Low inventory levels and customer behavior reinforce price pressure
Supply constraints are only part of the story. Downstream purchasing behavior has also amplified the pace of price increases. Current inventory levels across the memory market are historically low. According to UBS data, server DRAM inventories can support only about 11 weeks of demand, while PC and mobile DRAM inventories are down to roughly 9 weeks, and SSD inventories are below 8 weeks. These levels are well below the typical safety range of 12 to 16 weeks.
Under these conditions, OEMs, system integrators, and large cloud customers are increasingly choosing to lock in long-term supply contracts in advance to avoid further price increases or supply disruptions. While this behavior makes sense at an individual company level, it strengthens suppliers’ pricing power and further tightens near-term availability, creating a self-reinforcing cycle of higher prices. Some companies have reportedly extended procurement agreements as far as 2028, signaling that many market participants do not expect supply conditions to normalize quickly.
The reshaping of pricing power among DRAM manufacturers
In this pricing cycle, DRAM manufacturers are not only raising contract prices but are also exercising significantly stronger control over pricing negotiations. Unlike in previous downturns, suppliers are no longer aggressively cutting prices to defend market share. Instead, they are showing greater discipline in supply management and pricing strategy. For example, earlier forecasts suggested that SK hynix might see DDR contract price increases of around 5% quarter-on-quarter in late 2025. However, as supply tightened further, market expectations shifted significantly higher than those initial estimates.
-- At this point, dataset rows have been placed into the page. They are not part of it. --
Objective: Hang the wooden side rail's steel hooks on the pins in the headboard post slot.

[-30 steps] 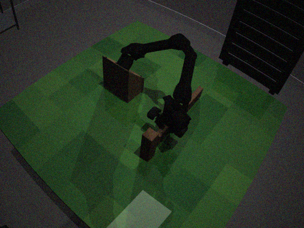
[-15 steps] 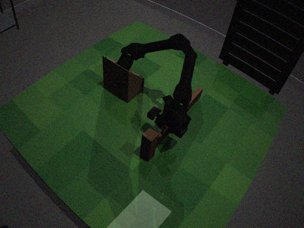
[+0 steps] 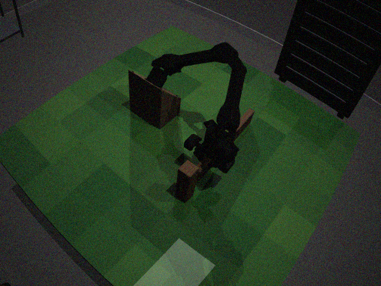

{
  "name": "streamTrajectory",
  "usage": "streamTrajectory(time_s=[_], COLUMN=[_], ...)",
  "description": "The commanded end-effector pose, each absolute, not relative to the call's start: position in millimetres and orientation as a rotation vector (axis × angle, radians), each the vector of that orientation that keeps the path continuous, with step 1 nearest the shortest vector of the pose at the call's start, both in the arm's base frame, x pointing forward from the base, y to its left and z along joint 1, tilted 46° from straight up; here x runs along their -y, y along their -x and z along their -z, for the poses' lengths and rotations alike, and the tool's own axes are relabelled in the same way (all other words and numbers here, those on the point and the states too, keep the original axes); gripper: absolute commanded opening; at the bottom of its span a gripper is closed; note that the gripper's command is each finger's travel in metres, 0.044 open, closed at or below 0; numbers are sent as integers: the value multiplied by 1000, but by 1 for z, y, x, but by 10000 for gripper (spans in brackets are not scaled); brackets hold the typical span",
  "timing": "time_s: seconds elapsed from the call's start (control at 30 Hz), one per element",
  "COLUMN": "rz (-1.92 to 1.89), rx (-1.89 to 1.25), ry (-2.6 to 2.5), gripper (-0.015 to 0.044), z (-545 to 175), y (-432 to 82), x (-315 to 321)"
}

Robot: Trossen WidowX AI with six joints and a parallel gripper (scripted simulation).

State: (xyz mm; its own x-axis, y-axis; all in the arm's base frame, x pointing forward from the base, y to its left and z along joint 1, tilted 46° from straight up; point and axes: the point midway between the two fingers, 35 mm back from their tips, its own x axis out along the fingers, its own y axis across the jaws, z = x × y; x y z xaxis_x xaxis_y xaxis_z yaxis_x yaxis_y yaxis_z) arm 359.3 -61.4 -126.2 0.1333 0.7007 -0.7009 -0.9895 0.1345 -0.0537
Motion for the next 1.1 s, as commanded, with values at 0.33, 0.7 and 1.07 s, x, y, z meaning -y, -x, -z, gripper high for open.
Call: streamTrajectory(time_s=[0.33, 0.7, 1.07], rz=[-1323, -1323, -1323], rx=[-603, -603, -603], ry=[601, 601, 601], gripper=[0, 0, 0], z=[127, 128, 130], y=[-360, -359, -359], x=[69, 70, 70])
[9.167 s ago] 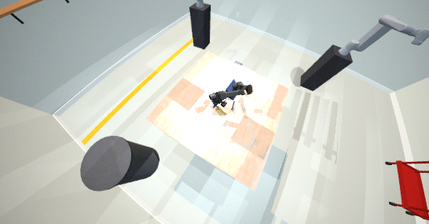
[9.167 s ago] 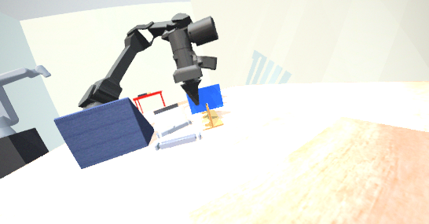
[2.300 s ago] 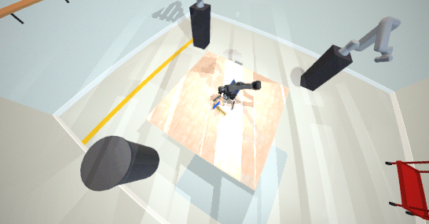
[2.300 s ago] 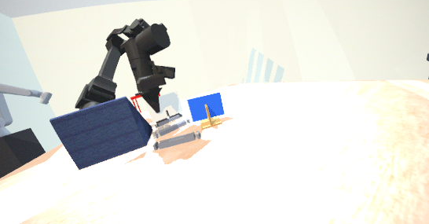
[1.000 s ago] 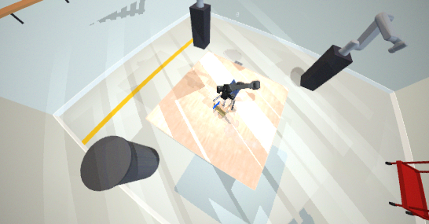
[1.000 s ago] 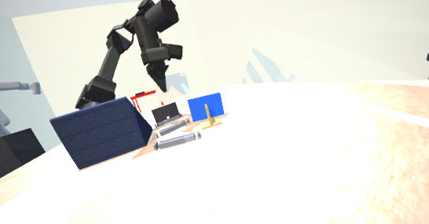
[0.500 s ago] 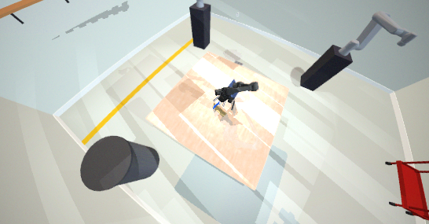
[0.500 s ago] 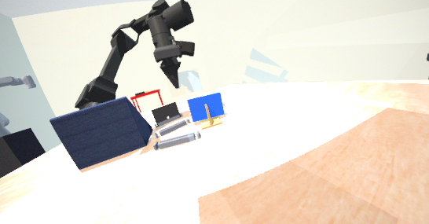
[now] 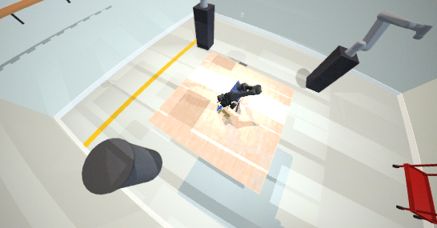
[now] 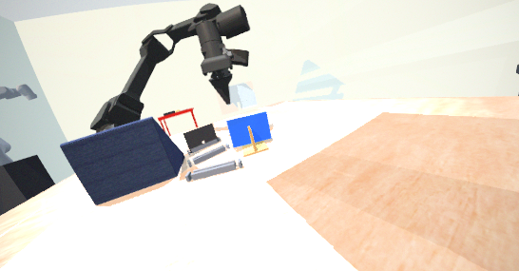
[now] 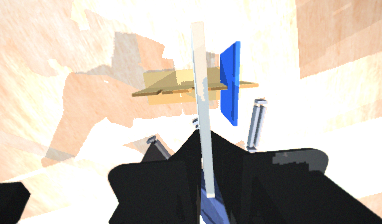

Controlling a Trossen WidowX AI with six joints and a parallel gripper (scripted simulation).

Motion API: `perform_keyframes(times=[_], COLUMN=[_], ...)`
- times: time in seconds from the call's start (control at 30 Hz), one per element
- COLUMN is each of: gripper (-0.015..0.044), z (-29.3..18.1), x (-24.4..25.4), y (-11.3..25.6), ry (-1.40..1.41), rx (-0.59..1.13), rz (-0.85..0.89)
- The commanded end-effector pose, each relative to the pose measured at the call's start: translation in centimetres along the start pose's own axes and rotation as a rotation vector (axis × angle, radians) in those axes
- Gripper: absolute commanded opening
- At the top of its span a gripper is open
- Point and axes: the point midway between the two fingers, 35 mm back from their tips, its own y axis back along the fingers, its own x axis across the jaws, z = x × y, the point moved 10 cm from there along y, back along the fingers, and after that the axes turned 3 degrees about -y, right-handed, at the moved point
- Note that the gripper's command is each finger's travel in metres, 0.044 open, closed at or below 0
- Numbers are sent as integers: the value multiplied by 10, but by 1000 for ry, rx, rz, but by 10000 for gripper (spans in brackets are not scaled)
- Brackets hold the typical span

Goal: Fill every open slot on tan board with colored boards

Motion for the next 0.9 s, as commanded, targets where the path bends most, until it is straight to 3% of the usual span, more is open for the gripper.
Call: perform_keyframes(times=[0.0, 0.87], gripper=[0, 0], z=[8, 8], x=[3, 3], y=[-1, -26], ry=[-32, -32], rx=[-1, -2], rz=[8, 9])
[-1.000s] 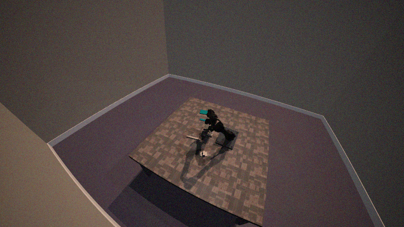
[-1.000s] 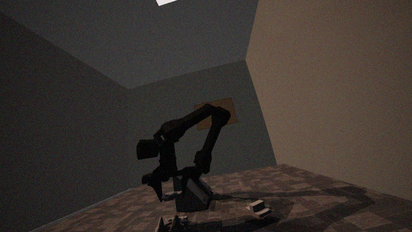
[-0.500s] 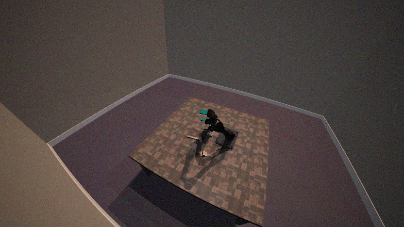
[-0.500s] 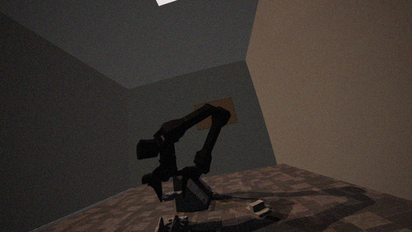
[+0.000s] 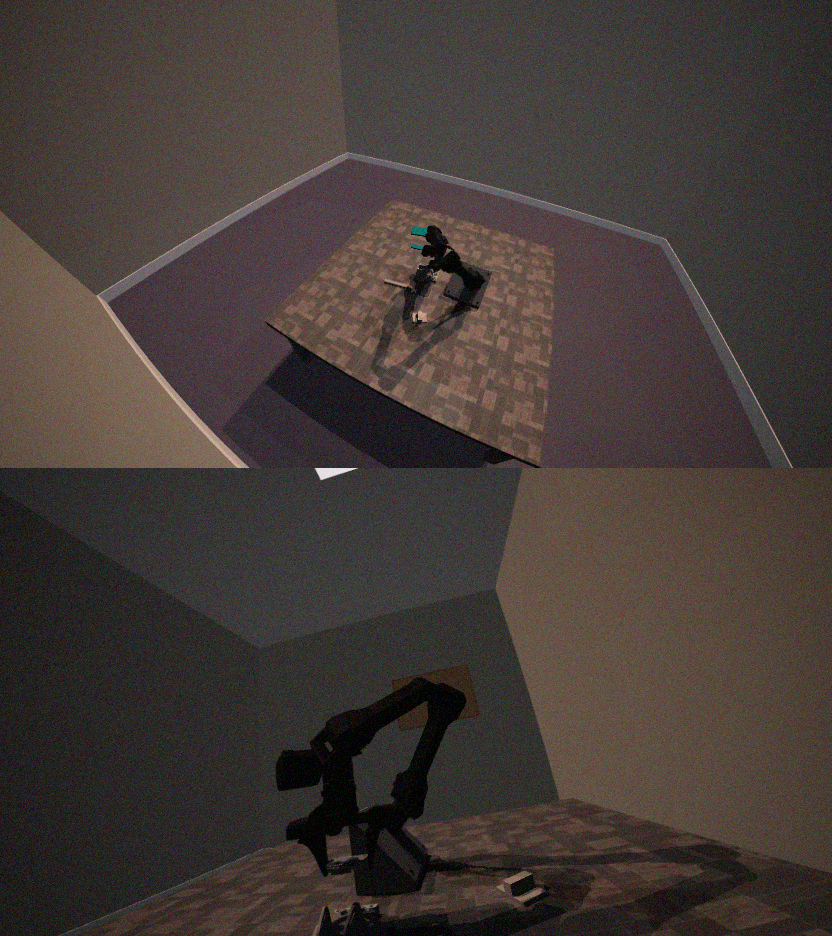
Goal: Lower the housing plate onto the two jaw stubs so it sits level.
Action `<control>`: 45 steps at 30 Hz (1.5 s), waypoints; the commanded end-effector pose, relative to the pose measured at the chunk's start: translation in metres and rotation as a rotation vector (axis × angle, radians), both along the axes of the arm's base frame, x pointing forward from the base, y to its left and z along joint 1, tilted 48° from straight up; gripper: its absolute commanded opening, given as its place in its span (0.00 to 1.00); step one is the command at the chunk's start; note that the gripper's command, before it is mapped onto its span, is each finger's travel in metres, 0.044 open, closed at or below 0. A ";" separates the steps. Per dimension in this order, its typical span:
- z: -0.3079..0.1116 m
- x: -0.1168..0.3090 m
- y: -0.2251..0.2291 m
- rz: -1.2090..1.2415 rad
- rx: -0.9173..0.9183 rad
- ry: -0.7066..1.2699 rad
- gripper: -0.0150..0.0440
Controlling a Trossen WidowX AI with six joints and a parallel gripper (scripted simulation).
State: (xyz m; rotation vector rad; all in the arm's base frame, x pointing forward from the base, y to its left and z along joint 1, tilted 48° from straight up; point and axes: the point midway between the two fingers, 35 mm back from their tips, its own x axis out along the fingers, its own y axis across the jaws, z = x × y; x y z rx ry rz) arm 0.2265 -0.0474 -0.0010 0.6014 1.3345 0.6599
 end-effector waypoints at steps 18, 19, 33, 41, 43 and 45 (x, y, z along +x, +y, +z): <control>-0.023 0.004 0.024 -0.001 -0.001 0.006 0.85; -0.024 0.004 0.026 -0.001 0.000 0.006 0.85; -0.039 0.005 0.044 0.000 0.004 0.006 0.85; -0.040 0.005 0.046 0.000 0.005 0.006 0.85; -0.040 0.005 0.046 0.000 0.005 0.006 0.85; -0.040 0.005 0.046 0.000 0.005 0.006 0.85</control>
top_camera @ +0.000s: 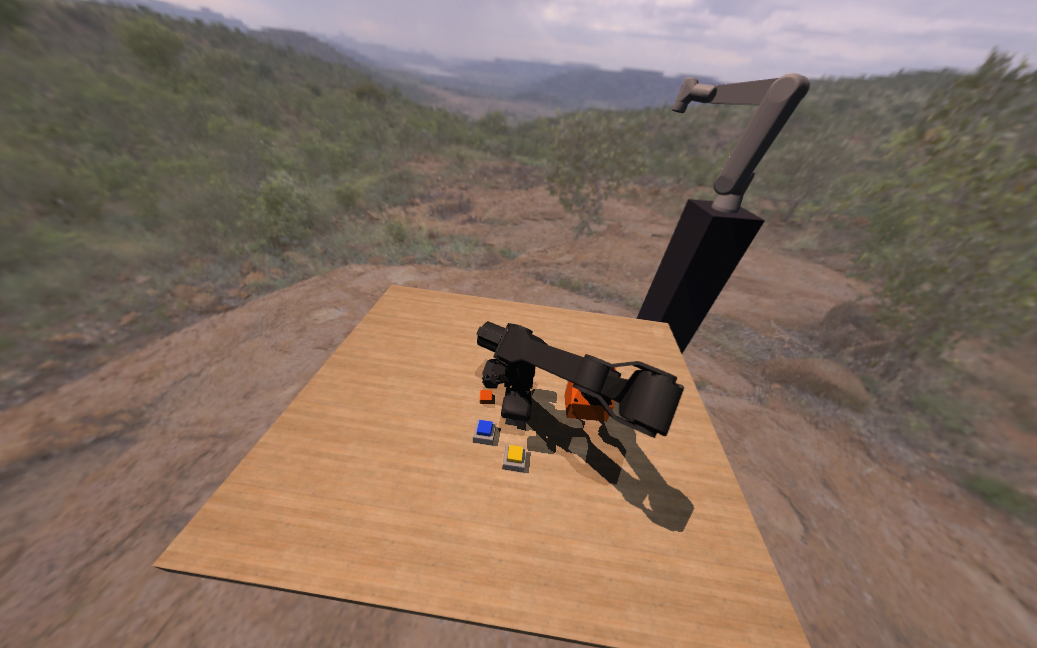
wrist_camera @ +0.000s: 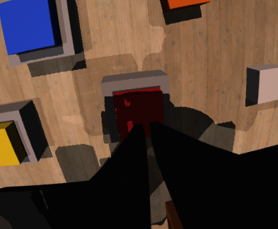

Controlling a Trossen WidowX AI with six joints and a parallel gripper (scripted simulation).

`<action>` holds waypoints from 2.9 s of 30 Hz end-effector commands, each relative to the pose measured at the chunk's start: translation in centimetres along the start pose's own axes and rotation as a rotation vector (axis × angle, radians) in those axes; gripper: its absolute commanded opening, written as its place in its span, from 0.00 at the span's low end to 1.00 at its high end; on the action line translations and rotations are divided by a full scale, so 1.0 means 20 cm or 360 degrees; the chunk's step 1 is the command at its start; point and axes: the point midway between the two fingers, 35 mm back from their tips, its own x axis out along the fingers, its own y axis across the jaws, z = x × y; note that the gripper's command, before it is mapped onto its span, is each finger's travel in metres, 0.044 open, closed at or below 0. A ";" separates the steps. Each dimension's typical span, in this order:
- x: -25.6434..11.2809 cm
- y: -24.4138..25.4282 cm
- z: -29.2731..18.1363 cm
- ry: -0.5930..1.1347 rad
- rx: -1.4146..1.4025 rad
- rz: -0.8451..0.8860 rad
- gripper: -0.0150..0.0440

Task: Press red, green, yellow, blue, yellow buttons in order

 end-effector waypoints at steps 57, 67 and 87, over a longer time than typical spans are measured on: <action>-0.33 -0.01 0.00 0.0005 0.0014 0.0003 0.29; -0.38 -0.54 0.20 -0.0002 0.0014 -0.0021 0.29; -0.03 -0.91 0.22 -0.0003 0.0006 -0.0012 0.29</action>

There have also been cases where manufacturers delayed the confirmation of DDR5 contract pricing, which led to additional short-term price increases as market uncertainty grew. These actions reflect a deeper strategic shift: when demand is strong and customers are willing to accept higher prices, suppliers prefer to protect margins rather than pursue volume growth.
responses from PC, server, and end markets
Rising DDR prices do not stop at the memory industry level. Over time, these costs are passed down to system manufacturers and ultimately to end customers. Memory remains a meaningful component of system bill-of-materials costs, especially for high-capacity configurations. As a result, multiple market observers expect higher memory costs to contribute to price increases for PCs, laptops, and other computing devices. Some forecasts suggest that PC end-user prices in the second half of 2026 could be 15% to 20% higher than 2025 levels, driven in part by rising memory and storage costs.
In the DIY and retail markets, consumers are already feeling the pressure. DDR5 memory modules have reached several times their previous retail prices on some platforms, and in certain cases have even become targets of speculative reselling.
Outlook: elevated pricing and a gradual return to balance
While the short-term consensus remains that DDR prices will continue to rise, this does not imply unlimited upside. Over the longer term, new capacity additions, technology transitions, and changes in demand growth will eventually push the market toward a new equilibrium. For now, most industry forecasts agree that meaningful price relief is unlikely before the first half of 2026. This view is based on continued supply tightness, low inventories, and ongoing early procurement behavior by downstream customers. Beyond that point, whether prices peak and begin to decline will depend on how quickly new capacity comes online, how AI and server demand evolves, and whether memory manufacturers choose to reallocate resources back toward traditional DDR products.